**Problem requirements**
Among the lines of the data, copy those that hold "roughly".
--- Records shown Enclosed Below ---
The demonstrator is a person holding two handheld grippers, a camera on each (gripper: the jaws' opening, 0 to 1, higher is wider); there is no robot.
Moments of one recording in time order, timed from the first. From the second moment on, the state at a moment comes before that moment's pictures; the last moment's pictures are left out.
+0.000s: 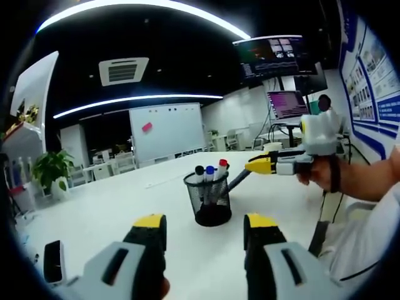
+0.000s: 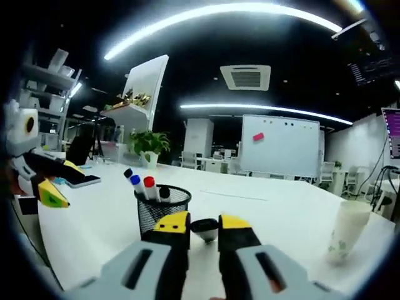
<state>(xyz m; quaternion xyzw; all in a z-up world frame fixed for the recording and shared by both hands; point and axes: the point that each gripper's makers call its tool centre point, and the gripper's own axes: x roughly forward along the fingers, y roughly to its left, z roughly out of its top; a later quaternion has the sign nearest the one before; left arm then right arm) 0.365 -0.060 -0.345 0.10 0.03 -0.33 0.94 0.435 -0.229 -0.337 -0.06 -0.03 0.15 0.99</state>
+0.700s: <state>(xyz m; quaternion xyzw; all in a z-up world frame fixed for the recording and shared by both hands) 0.365 -0.056 -0.348 0.10 0.03 -0.32 0.94 0.438 -0.230 -0.315 -0.06 -0.05 0.15 0.99</state>
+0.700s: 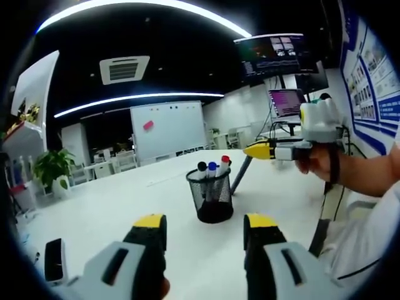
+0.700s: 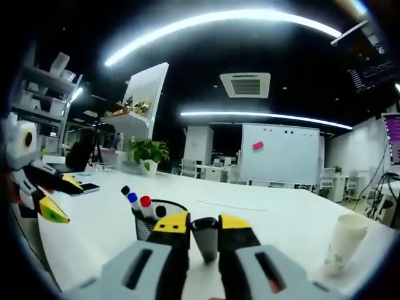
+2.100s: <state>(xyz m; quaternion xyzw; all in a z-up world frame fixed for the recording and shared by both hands) 0.367 -0.053 -0.351 0.10 0.04 -0.32 0.94 0.445 -0.230 -0.295 -0.03 -0.05 0.16 0.99</state>
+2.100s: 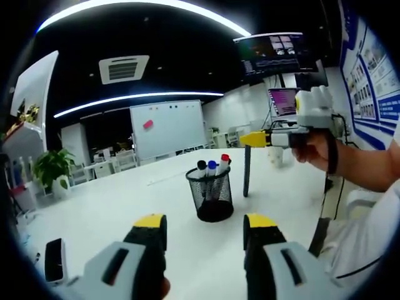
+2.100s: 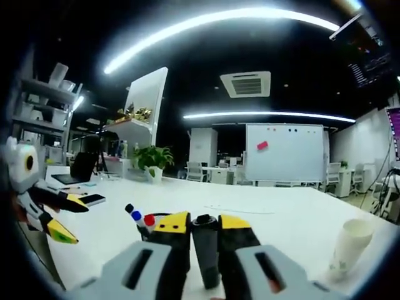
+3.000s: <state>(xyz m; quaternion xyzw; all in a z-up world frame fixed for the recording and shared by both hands) 0.365 -0.056 -0.354 0.11 0.04 -0.32 0.94 0.455 -0.232 -0.262 -0.02 -0.07 0.16 0.99</state>
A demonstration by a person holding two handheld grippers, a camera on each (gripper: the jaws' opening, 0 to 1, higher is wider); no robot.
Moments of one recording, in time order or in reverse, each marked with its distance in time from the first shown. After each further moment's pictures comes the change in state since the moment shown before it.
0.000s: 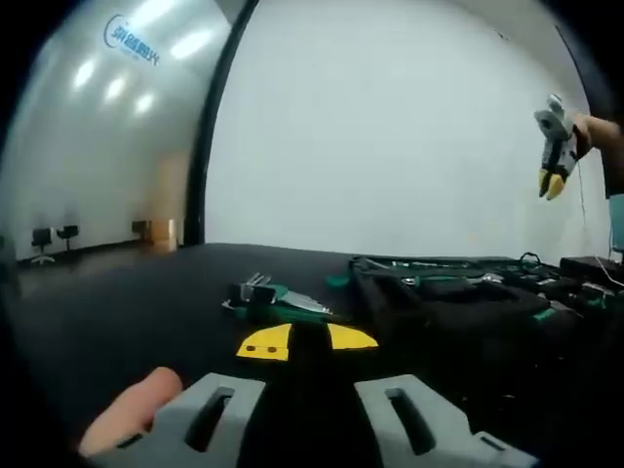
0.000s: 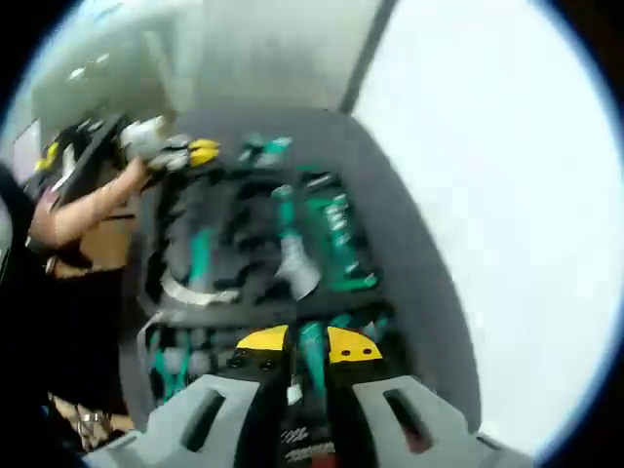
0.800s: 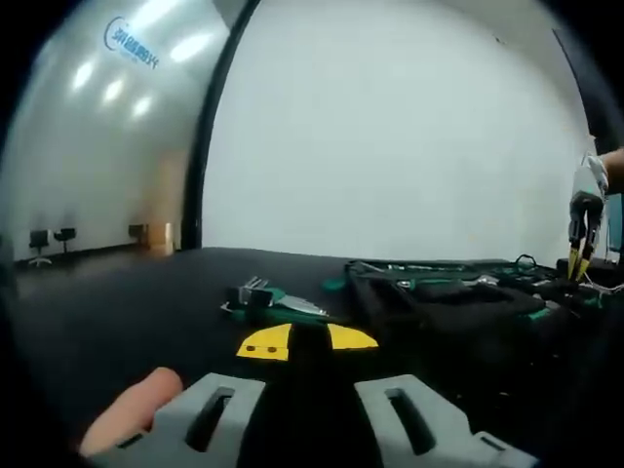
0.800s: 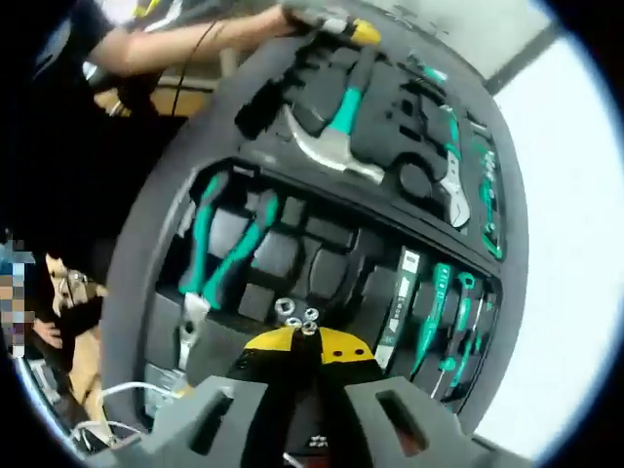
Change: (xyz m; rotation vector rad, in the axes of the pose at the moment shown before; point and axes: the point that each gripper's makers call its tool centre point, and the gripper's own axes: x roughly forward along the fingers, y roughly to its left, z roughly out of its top) left arm -0.011 -0.008 0.004 0.000 -0.022 -0.015; right arm 0.075 0.053 -0.105 -0.441 0.258 0.206
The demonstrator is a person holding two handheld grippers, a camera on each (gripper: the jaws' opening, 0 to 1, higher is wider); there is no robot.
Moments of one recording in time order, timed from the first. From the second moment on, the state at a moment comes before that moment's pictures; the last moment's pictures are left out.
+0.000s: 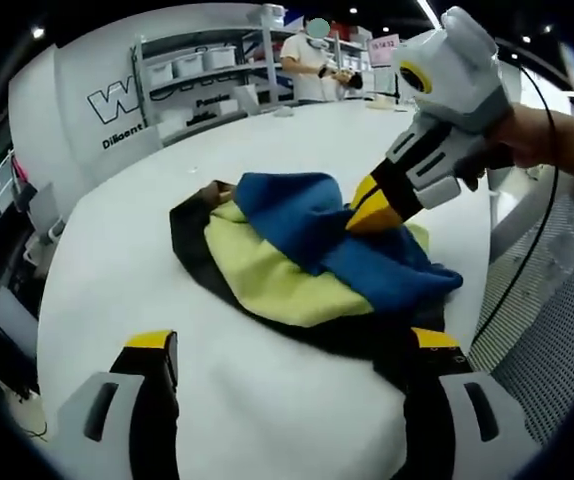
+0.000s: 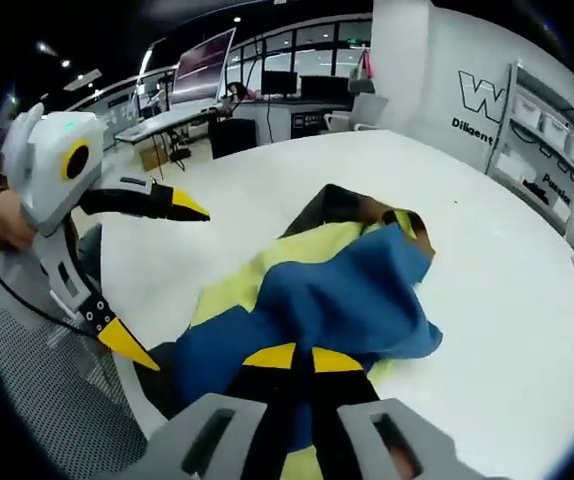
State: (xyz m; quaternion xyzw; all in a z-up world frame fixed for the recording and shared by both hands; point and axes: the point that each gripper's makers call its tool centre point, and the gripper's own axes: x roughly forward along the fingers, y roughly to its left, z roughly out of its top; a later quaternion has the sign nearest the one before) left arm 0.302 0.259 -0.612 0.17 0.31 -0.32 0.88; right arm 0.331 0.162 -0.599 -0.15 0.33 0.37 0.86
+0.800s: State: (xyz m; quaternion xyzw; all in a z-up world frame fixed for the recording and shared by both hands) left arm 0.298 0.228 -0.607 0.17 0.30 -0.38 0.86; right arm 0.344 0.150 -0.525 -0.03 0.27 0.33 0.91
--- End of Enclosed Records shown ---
**Response for this exercise**
<state>(xyz m; quaternion xyzw; all in a z-up world frame fixed for the recording and shared by both hands; point and axes: the point that each gripper's makers call its tool centre point, and the gripper's own axes: x roughly forward along the fingers, y roughly to its left, z roughly out of its top; a later quaternion has the sign nearest the one before; left arm then right arm) 0.365 -0.060 -0.345 0.10 0.03 -0.33 0.94 0.435 -0.229 -0.337 -0.06 -0.03 0.15 0.99</state>
Change: (xyz m; rotation vector rad, in the axes of the pose at the moment shown before; point and axes: the point that each gripper's makers call its tool centre point, and the gripper's own axes: x roughly forward along the fingers, y roughly to its left, z roughly out of its top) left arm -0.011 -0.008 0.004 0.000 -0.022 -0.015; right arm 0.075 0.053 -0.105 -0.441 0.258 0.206
State: (xyz m; quaternion xyzw; all in a z-up world frame fixed for the recording and shared by both hands; point and axes: the point that each gripper's makers call its tool centre point, and the gripper's own axes: x roughly forward along the fingers, y roughly to its left, z roughly out of its top; a later quaternion has the sign nearest the one before) left arm 0.302 0.259 -0.612 0.17 0.31 -0.32 0.88; right arm 0.331 0.162 -0.599 -0.15 0.33 0.37 0.86

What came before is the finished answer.